The Illusion of Stochasticity in LLMs

arXiv cs.CL / 4/9/2026

💬 OpinionIdeas & Deep AnalysisModels & Research

Key Points

  • The paper argues that “reliable stochastic sampling” is a critical but not yet satisfied requirement for LLMs when used as autonomous agents that must sample from target probability distributions.
  • It identifies a core failure mode: LLMs cannot consistently translate their internal probability estimates into the stochastic outputs they produce, unlike conventional RL agents that use external sampling mechanisms.
  • Using experiments across multiple model families, sizes, prompting styles, and target distributions, the authors quantify how often and how severely this mismatch occurs.
  • The study finds that frontier models can sometimes use provided random seeds to better match target distributions, but still struggle fundamentally with direct distribution-accurate sampling.

Abstract

In this work, we demonstrate that reliable stochastic sampling is a fundamental yet unfulfilled requirement for Large Language Models (LLMs) operating as agents.
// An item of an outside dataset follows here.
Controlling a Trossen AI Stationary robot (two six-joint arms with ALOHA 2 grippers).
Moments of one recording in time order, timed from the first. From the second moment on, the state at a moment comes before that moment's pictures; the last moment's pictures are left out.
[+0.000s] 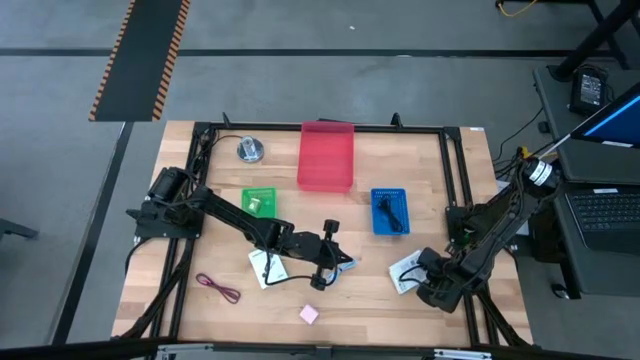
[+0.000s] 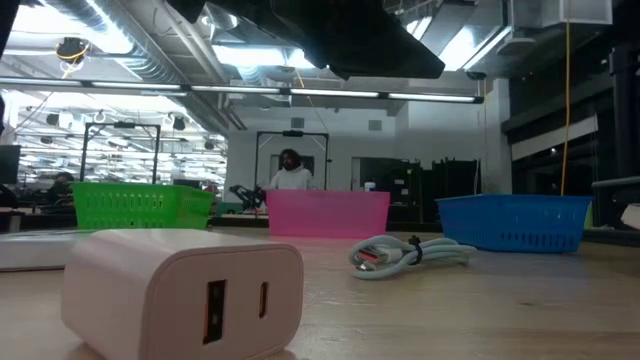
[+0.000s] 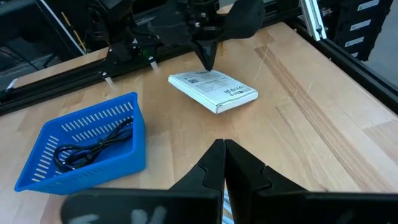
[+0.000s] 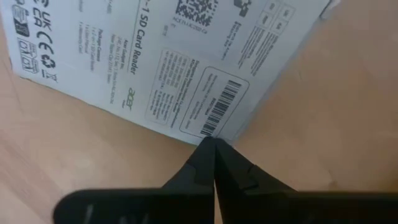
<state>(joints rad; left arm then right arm) -0.31 1.86 1.16 0.27 -0.22 0.15 0.97 1.47 0.67 -0.75 0.11 1.64</state>
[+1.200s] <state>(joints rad) -0.29 2.05 1.16 0.51 -0.25 0.68 0.83 1.47 0.67 -0.71 0.17 1.39</state>
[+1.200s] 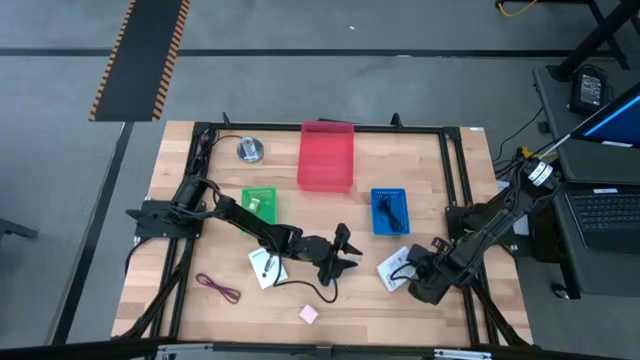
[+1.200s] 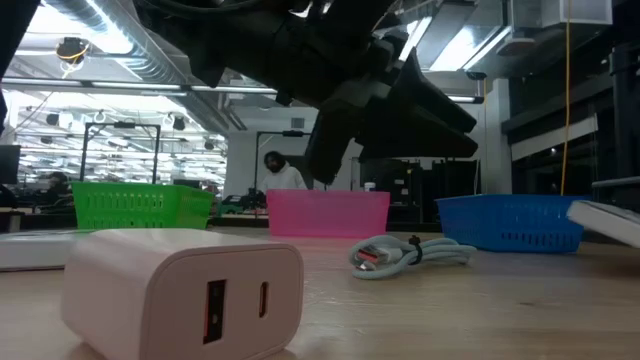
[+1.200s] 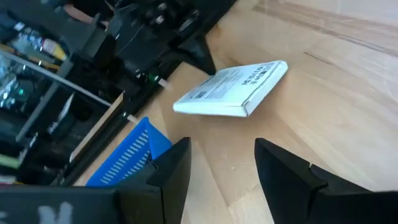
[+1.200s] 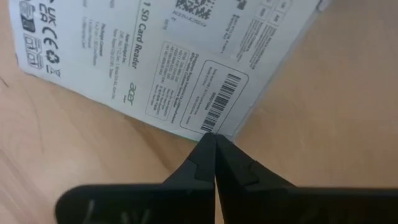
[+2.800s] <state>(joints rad) -0.20 2.16 1.24 0.39 -0.06 1.14 0.58 1.47 0.66 -0.49 0.17 1.11</state>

Agentic systems are frequently required to sample from distributions, often inferred from observed data, a process which needs to be emulated by the LLM. This leads to a distinct failure point: while standard RL agents rely on external sampling mechanisms, LLMs fail to map their internal probability estimates to their stochastic outputs. Through rigorous empirical analysis across multiple model families, model sizes, prompting styles, and distributions, we demonstrate the extent of this failure. Crucially, we show that while powerful frontier models can convert provided random seeds to target distributions, their ability to sample directly from specific distributions is fundamentally flawed.